Credit card numbers have presented a bit of a mystery to many people. In fact, it is not uncommon for someone to ask how long we have before we run out of card numbers. After all, there are only so many combinations of 16-19 digits, right? What do the numbers mean? Are they all random? Hopefully, this post will provide some quick answers to those questions.
Are card numbers random? The answer is, “sort of.” The first six digits in the account number are the Bank Identification Number, or BIN. Of those, the first two numbers represent the type of card – Visa, MasterCard, American Express, Discover, and Diners’ Club. For example, a card that begins with 37 is an American Express card. The account number follows the first six and is usually comprised of 7-12 digits and the last number is called a check digit. The structure of the account number is determined by ISO 7812.
Will we run out of credit card numbers? The short answer is “no.” While it might seem that the information above limits the number of accounts numbers that could be issued by a single card issuer, the fact is that it is sufficiently flexible to allow for a very large number of cards to be issued with unique numbers.
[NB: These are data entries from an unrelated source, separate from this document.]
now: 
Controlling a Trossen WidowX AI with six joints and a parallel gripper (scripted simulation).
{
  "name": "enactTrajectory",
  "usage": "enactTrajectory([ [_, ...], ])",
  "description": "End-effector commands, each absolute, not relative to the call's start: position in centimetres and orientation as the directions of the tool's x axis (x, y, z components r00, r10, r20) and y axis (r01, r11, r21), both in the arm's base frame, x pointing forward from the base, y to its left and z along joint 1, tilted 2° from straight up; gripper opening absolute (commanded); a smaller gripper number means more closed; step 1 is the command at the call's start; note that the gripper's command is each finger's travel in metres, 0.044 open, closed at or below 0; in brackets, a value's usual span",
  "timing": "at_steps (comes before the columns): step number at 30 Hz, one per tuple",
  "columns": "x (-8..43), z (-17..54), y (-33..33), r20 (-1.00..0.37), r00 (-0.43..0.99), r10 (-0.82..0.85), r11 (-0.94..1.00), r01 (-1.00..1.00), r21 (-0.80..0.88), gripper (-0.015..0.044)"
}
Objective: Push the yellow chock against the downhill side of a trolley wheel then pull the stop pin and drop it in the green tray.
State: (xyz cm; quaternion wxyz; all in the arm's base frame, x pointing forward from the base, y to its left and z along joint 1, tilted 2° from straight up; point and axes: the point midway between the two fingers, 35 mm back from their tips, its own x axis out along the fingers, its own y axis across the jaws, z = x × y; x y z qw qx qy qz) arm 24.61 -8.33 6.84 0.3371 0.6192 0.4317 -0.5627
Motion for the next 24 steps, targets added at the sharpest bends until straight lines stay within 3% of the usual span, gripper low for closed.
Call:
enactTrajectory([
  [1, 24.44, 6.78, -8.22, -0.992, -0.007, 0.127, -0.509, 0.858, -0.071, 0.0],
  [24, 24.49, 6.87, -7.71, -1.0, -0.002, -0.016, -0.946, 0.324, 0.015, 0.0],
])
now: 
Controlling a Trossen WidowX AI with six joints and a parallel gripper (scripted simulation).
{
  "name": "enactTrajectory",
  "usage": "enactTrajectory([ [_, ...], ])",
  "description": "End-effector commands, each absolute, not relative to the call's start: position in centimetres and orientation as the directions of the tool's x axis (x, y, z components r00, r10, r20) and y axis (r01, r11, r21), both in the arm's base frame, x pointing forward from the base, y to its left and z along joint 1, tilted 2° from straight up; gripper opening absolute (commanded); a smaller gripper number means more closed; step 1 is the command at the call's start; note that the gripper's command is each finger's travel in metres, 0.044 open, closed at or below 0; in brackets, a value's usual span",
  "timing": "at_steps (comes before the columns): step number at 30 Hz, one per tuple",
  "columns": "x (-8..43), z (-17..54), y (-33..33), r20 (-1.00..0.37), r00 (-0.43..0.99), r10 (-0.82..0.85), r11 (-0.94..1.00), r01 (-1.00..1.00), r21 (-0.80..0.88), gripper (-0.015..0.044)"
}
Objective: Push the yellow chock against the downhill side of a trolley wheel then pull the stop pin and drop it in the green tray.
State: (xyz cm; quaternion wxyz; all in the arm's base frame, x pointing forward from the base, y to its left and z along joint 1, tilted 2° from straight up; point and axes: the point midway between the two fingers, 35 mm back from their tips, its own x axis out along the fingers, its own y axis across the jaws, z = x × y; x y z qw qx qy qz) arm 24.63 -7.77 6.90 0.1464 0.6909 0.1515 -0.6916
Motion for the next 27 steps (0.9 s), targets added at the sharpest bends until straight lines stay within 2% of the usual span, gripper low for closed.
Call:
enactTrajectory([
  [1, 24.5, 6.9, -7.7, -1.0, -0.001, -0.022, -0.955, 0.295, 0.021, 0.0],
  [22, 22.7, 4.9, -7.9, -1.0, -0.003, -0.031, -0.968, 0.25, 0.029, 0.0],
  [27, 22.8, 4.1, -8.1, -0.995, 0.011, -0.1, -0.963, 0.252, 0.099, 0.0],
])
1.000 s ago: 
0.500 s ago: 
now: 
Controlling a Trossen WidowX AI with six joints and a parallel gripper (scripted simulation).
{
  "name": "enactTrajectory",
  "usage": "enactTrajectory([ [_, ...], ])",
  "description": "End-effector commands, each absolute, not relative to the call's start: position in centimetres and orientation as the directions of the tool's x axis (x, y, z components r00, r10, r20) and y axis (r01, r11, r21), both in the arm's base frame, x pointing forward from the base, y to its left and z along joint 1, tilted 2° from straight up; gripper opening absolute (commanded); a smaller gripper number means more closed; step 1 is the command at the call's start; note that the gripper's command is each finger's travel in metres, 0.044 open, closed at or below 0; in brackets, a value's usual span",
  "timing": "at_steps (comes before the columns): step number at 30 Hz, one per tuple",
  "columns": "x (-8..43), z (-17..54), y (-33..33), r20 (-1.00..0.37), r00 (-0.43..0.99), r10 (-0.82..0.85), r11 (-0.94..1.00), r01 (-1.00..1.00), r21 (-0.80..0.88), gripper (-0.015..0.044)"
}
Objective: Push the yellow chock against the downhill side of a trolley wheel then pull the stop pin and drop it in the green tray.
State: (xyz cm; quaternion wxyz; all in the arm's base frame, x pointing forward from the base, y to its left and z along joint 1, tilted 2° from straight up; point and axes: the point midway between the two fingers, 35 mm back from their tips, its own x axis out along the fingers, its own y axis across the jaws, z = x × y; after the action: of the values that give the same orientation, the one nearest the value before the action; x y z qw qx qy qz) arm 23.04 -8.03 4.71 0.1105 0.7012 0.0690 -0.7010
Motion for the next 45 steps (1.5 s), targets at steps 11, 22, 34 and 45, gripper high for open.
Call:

For example, if we assume that each issuer provides a 9 digit account number, that means that for each BIN (and an issuer may have many) they can issue 1,000,000,000 unique numbers. So if an issuer has 6 BINs, that is a range of approximately 6,000,000,000 unique numbers that could be issued. Failing all else, if we find that we are running out of numbers within the current constraints, the account number itself could be lengthened by one or more digits.
While it may not always seem so, almost every aspect of the payment card (a generic term for both credit and debit cards) is very carefully standardized to ensure greater acceptance. The size of the card, the length of the account numbers and even where certain elements are placed on the card, are carefully prescribed so that the card can be accepted at the largest number of merchants possible.